紫萱缓缓落地,睁开双眼。那双原本温柔似水的眸子,此刻沉淀了万载沧桑与无比坚定的神光。她周身的气息变得深邃而浩瀚,虽修为境界未有大涨,但对力量的本质理解、对净化之道的掌握,已脱胎换骨。
她转身,看向宋青书,目光清澈而平静。
“宋先生,我找到了。”
“净化邪剑仙的方法。”
“以‘神血归源,造化归墟’之术,我可将自身化为净化之源,将邪剑仙与其吸纳的众生恶念强行包裹、拖入,在其内部完成最终的分解与净化。”紫萱的声音平静得可怕,仿佛在说一件与自己无关的事。
“代价是你的形神俱灭。”宋青书直视她的眼睛。
紫萱微微一笑,那笑容里有释然,有决绝,更有无尽温柔:“是。但这或许……是唯一能彻底终结这场浩劫,且不牵连五位长老神魂的方法。邪剑仙与长老们神魂相连,强杀则长老俱亡。唯有这种从‘概念’层面进行整体净化转化的方式,才有可能在净化邪剑仙的同时,保住长老们最后一点真灵不散。”
她望向东南方向,那是蜀山,是徐长卿所在的方向,眼中泛起浓得化不开的眷恋与哀伤。
“长卿他……肩负着重建蜀山、传承道统的重任。他需要活着。天下苍生,也需要有人守护。而我……”她抚上自己的心口,“能以此身,彻底解决这场因我族(女娲族)未能尽善尽美净化上古恶念遗毒而间接引发的灾劫,能守护长卿和这天下……紫萱,死得其所。”

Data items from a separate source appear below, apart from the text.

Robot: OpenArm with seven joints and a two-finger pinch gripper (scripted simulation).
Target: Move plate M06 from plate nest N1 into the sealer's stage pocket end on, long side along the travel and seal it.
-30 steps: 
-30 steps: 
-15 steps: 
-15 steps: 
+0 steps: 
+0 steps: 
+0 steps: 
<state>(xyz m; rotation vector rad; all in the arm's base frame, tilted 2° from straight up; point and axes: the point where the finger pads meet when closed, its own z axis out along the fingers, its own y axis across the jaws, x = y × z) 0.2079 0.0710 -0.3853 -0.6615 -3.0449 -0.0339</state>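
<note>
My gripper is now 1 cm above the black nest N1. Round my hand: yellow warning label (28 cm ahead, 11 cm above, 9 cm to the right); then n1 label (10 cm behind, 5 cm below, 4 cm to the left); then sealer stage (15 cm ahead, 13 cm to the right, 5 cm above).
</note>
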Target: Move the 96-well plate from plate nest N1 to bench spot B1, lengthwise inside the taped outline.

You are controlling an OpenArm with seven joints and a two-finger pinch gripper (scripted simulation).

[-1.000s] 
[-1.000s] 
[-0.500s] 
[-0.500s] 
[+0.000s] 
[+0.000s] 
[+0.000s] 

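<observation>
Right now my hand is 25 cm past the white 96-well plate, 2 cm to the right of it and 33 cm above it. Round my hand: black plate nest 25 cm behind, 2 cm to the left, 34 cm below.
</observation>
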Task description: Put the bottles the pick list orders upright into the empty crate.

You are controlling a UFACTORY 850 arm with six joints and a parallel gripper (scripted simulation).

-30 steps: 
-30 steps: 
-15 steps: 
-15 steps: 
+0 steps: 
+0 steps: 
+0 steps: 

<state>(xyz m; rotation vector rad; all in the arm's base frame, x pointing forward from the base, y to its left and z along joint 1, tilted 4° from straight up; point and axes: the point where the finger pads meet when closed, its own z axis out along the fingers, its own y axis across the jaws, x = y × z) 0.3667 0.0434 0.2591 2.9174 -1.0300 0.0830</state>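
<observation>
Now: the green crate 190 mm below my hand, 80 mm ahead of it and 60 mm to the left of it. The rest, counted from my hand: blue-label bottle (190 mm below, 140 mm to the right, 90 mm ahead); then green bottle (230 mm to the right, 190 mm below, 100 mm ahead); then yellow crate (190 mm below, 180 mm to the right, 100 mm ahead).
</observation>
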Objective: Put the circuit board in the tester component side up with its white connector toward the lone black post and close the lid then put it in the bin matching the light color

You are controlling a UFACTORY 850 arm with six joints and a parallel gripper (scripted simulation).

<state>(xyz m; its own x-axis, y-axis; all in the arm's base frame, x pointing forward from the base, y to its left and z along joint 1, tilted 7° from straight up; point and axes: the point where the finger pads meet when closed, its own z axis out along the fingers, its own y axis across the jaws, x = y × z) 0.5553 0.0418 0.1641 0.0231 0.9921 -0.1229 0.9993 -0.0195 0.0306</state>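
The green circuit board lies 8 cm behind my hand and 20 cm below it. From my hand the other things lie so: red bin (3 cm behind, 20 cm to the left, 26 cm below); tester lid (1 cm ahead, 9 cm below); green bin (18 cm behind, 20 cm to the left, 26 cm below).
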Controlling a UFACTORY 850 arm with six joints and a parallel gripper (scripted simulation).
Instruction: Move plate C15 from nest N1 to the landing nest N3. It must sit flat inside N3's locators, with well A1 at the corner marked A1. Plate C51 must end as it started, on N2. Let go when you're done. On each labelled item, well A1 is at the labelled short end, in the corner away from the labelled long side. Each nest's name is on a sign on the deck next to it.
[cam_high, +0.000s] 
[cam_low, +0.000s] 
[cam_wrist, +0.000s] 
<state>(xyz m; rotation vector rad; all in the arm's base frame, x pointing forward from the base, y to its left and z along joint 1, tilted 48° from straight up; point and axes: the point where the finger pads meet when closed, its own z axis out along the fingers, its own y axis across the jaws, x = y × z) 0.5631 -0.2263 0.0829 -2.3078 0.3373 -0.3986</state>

景天、雪见、龙葵全都愣住了,被这突如其来的牺牲宣言震撼得说不出话。
宋青书沉默着,系统在他脑海中飞速运转,记录分析着紫萱传承中流露出的“造化净化”法则信息,并与之前对邪剑仙的结构模型进行比对、推演。
片刻后,他开口,声音听不出喜怒:“此法成功率几何?对施术者要求如何?”
紫萱认真答道:“传承记载,若目标为‘先天邪灵’层次,以完整女娲神血施展,成功率在七成以上。邪剑仙虽非先天邪灵,但其本质相似,且其核心中有五长老恶念,与女娲神力并非完全排斥……我估算,若有足够力量将其束缚于一处,由我施展此术,或有五成把握。”
“至于要求……”她顿了顿,“需我心无杂念,至爱至诚之心圆满无瑕,方能在献祭时点燃最纯粹的‘造化之火’。还需有强大的外力,在我施展术法、与邪剑仙进入僵持阶段时,保护我的净化之源不被它反噬冲垮。”
五成把握,形神俱灭。
宋青书看着眼前这个眼神坚定、早已将生死置之度外的女子,缓缓道:“此法,记下。作为最终备选。”
“宋先生?”紫萱愕然。
“你的觉悟,我已知晓。”宋青书转身,望向那尊庞大的女娲卧像,“但牺牲,不总是最优解。若有他法,不必行此绝路。你的传承中,除了这同归于尽的终极之术,可还有别的?比如,如何汇聚、引导众生正面念力?如何强化净化之力的效果?”
紫萱怔了怔,随即明悟宋青书的意思——他并未完全接受牺牲的方案,仍在寻求更好的出路。
她心中涌起一股复杂的暖流,连忙点头:“有!传承中有汇聚‘众生愿力’加持净化效果的阵法,也有暂时强化女娲神力的秘法,只是效果远不如‘神血归源’彻底……”
“足够了。”宋青书打断她,“将所有相关传承,悉数告知于我。我们需要制定一个更周全的计划。”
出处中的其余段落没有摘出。